Input data below:
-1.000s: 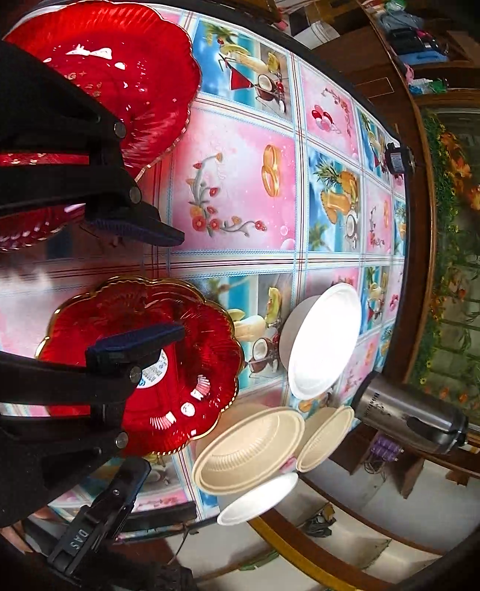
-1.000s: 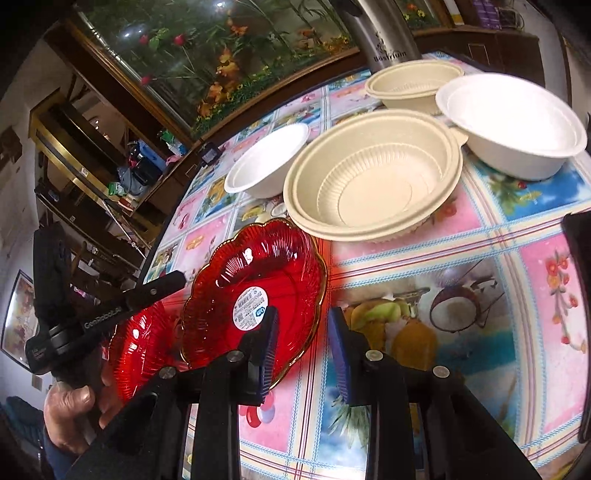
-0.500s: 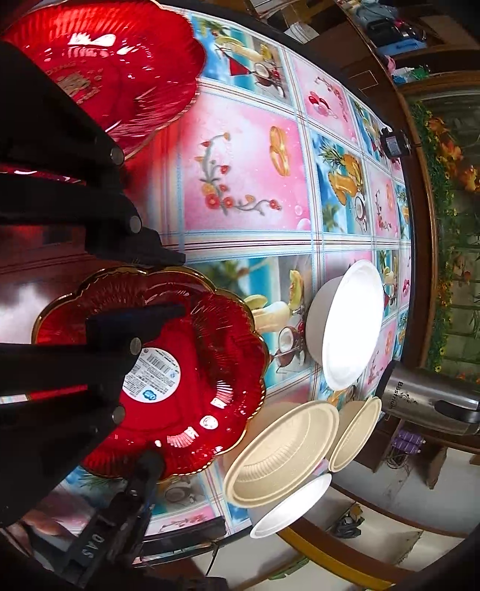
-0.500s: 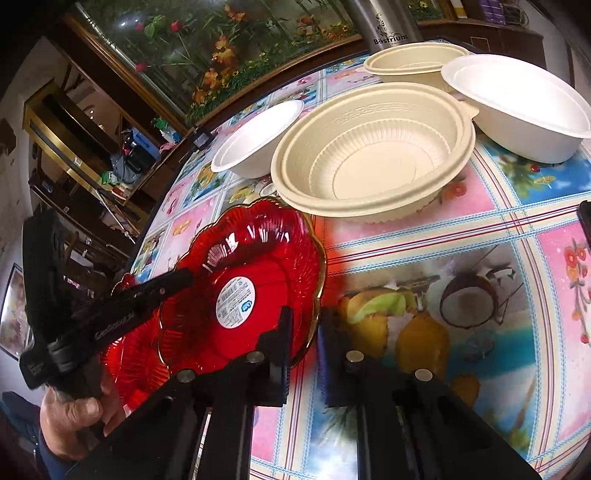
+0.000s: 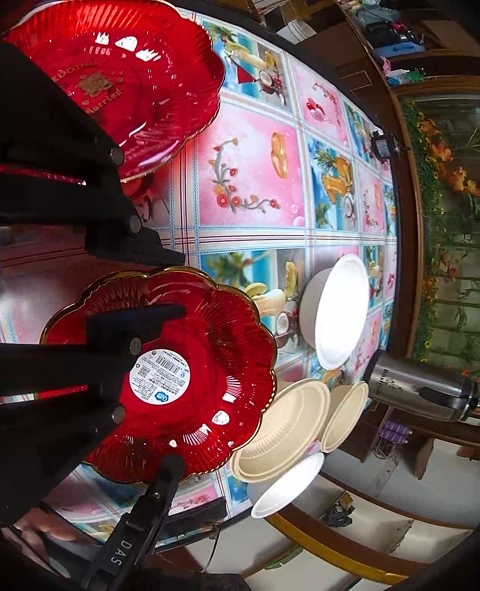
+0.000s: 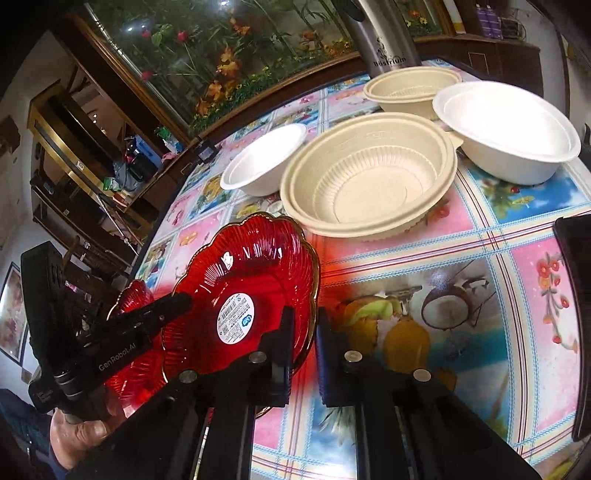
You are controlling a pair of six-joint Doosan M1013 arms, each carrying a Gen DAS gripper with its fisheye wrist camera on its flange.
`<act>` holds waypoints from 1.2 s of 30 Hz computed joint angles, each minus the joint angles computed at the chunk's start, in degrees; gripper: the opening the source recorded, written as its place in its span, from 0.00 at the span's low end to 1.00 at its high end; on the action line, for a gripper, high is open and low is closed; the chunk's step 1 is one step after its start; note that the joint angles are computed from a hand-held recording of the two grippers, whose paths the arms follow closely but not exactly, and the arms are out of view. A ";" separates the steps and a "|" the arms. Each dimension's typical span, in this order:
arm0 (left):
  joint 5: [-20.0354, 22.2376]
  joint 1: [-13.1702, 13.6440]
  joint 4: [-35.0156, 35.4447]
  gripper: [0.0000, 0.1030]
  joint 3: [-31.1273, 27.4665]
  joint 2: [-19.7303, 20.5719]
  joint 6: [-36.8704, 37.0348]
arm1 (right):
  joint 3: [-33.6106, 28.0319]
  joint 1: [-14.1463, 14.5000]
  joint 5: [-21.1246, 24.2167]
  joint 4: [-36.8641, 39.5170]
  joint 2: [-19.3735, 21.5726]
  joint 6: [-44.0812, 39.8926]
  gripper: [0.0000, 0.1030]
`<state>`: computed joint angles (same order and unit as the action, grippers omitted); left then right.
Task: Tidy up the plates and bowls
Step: 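Carry the labeled red plate with the left tool over the large red plate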
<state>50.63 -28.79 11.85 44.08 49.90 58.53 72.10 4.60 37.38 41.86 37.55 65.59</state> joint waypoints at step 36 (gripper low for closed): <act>-12.11 3.03 17.94 0.17 25.87 -15.94 -26.35 | -4.33 7.89 4.34 -1.78 0.20 -8.25 0.10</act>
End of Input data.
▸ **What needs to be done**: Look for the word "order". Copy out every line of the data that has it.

▸ **Solved exercise**:
`<act>` holds waypoints from 1.2 s of 30 Hz computed joint angles, each minus the joint angles computed at the chunk's start, in degrees; gripper: the opening the source recorded, written as its place in its span, from 0.00 at the span's low end to 1.00 at its high end; on the action line, for a gripper, high is open and low is closed; the chunk's step 1 is one step after its start; note that the joint angles are computed from a hand-held recording of the two grippers, whose paths the arms follow closely but not exactly, and the arms are out of view. A ";" separates the steps and a "|" the arms. Each dimension's typical span, in this order:
`<state>`: computed joint angles (same order and unit as the action, grippers omitted); left then right.

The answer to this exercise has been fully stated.